Former New York State Assembly Speaker Sheldon Silver was cut loose from federal prison Tuesday, and has returned to his Lower East Side apartment complex as he awaits a pending decision about his fate, according to multiple reports.

Silver, 77, had served eight months of a 6.5 year sentence on bribery and money laundering charges at Otisville Prison in Orange County.

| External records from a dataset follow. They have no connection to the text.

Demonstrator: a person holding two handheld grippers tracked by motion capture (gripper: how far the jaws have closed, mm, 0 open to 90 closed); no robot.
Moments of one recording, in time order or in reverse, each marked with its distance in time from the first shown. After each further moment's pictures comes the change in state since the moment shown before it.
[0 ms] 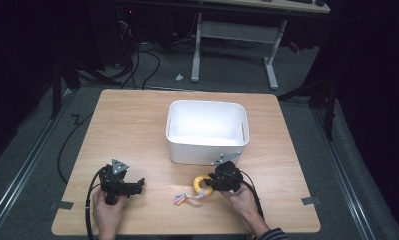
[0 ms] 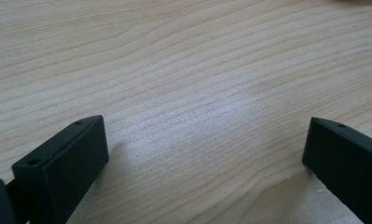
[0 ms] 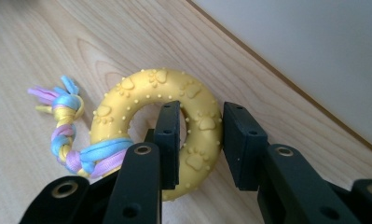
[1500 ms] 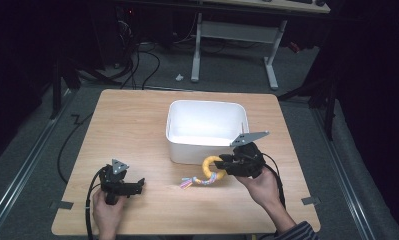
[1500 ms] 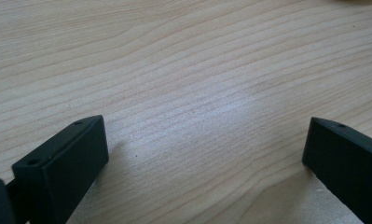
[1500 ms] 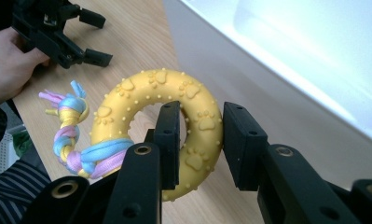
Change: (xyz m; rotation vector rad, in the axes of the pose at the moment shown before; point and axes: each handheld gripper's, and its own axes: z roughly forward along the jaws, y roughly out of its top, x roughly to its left) left arm 0.000 0.000 0.000 0.002 -0.002 0.000; right arm 0.003 0.046 -0.108 -0.131 0.008 -0.036
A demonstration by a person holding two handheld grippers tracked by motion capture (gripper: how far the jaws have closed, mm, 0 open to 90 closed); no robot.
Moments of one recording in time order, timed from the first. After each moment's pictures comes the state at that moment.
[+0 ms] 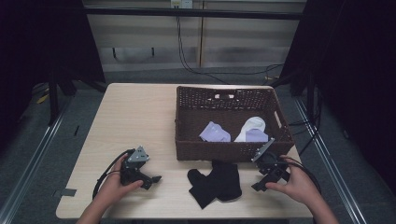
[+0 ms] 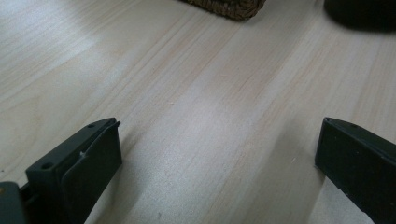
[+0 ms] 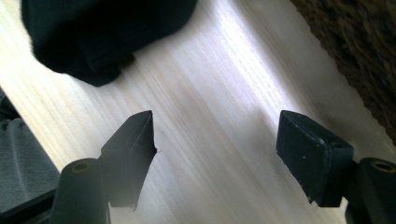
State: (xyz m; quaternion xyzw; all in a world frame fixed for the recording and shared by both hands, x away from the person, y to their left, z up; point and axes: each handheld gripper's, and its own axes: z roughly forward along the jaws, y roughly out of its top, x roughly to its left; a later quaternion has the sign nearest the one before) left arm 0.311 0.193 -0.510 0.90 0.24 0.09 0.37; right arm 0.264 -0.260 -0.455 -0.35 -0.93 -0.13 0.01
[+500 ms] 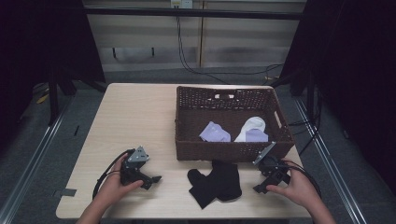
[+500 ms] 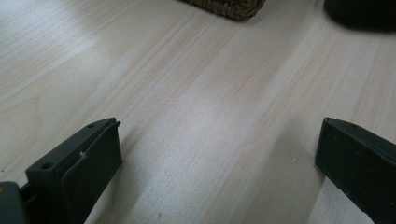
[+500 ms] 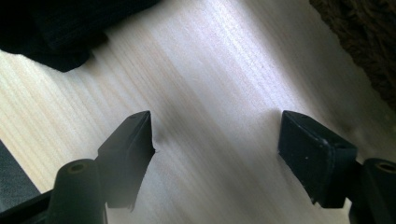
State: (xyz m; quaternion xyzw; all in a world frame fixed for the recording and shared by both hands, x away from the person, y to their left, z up) left arm 0.311 0.193 -0.510 0.90 0.24 0.09 0.37; right arm 0.261 -0.266 -0.469 -0.36 -0.92 -0.12 0.00
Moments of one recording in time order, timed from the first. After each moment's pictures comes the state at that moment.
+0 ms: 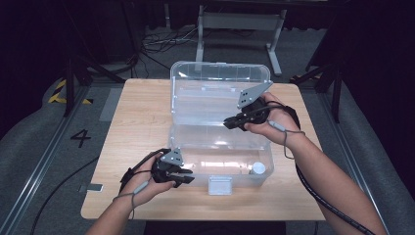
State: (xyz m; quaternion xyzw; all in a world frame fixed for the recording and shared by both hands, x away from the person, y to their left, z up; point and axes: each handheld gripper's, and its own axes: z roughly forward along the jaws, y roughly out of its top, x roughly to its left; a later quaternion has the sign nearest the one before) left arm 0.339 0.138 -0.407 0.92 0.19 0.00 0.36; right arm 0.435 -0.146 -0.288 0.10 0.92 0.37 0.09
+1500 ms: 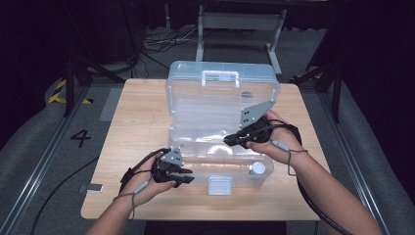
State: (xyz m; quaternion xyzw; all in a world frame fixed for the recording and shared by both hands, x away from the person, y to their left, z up) left arm 0.339 0.137 -0.407 0.91 0.19 0.00 0.36; right arm 0.396 -0.148 -0.304 0.08 0.92 0.38 0.07
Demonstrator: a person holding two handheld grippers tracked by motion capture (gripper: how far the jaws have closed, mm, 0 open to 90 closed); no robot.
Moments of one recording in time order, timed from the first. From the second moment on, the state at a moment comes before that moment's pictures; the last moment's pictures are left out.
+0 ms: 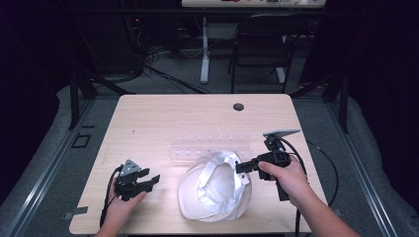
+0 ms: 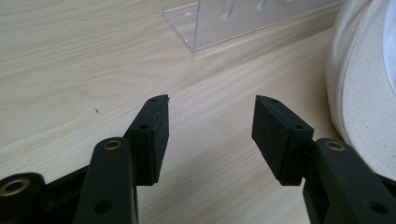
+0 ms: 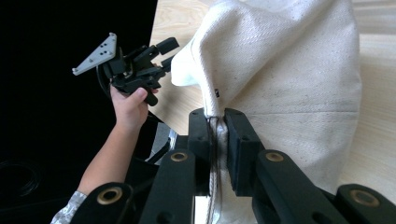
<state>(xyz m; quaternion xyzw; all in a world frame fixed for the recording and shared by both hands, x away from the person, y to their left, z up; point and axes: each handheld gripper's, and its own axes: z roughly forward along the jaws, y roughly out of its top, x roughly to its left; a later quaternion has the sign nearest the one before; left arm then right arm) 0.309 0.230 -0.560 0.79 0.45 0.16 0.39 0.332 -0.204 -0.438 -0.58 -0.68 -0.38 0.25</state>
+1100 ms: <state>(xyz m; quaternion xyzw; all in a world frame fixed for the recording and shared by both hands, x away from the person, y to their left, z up) 0.306 0.228 -0.557 0.79 0.44 0.16 0.40 0.331 -0.192 -0.379 -0.55 -0.68 -0.43 0.25</state>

He was furloughed from the facility on Tuesday, a source told the Associated Press, as the Bureau of Prisons considers his application to serve the remainder of his sentence from home confinement

A spokesperson for the U.S. Attorney for the Southern District told the outlet that the Manhattan prosecutor's office opposed Silver's release.

Local photographers were on hand for Silver's homecoming on Tuesday, as he arrived at his Grand Street Co-op in a wheelchair alongside his wife.

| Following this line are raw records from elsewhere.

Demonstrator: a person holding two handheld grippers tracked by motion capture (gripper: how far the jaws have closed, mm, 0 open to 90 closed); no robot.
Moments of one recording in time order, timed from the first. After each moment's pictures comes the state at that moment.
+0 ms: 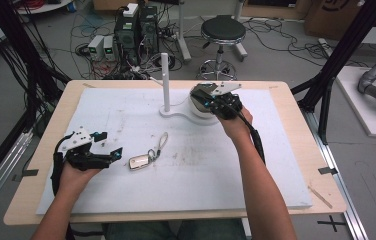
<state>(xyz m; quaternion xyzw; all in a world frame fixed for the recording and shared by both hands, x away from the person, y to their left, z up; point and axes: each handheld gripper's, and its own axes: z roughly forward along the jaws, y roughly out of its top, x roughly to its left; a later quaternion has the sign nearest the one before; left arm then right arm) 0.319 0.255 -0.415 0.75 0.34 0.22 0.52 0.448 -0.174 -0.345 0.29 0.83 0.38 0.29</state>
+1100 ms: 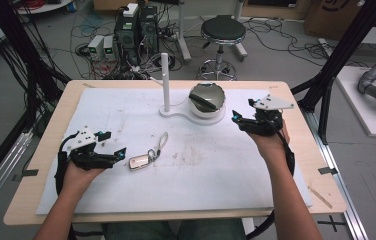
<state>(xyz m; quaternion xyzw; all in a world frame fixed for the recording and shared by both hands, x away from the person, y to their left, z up) 0.321 0.243 -0.413 0.76 0.33 0.21 0.52 0.368 -0.266 -0.327 0.35 0.76 0.43 0.33</state>
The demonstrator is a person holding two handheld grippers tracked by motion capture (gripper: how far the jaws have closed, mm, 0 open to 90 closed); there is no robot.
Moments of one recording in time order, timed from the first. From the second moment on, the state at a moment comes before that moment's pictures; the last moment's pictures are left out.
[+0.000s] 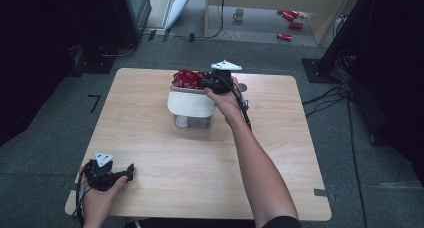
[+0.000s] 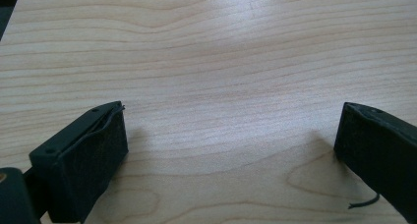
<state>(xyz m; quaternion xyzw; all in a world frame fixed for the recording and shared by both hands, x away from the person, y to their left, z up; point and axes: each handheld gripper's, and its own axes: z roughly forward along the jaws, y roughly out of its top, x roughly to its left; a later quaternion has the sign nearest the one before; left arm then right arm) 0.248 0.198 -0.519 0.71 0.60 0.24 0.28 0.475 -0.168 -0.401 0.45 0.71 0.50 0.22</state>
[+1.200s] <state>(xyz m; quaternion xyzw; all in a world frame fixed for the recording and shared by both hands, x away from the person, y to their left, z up) 0.248 0.198 -0.519 0.72 0.59 0.24 0.28 0.459 -0.143 -0.388 0.38 0.76 0.46 0.27</state>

Rabbi Akiva Homnick, a friend and supporter, told the Post afterward that Silver was "thrilled and ecstatic to be out," adding that he'd spent a lot of his time in solitary confinement because he was forced to quarantine after seeing his doctor.

Silver, who served as Assembly Speaker for more than two decades, wielding vast power over the state as one of Albany's "three men in a room," was convicted twice of accepting more than $5 million in bribes in exchange for kickbacks to prominent developers and a cancer researcher. He managed to fend off both sentences through appeal, before receiving the 78 month sentence this summer.

At the time, Silver argued that the sentence would increase his likelihood of contracting coronavirus in prison, and noted his history of prostate cancer.

“Your honor, I do not want to die in prison,” Silver wrote to the judge.

Inquiries to the Bureau of Prisons and the Southern District of New York were not returned.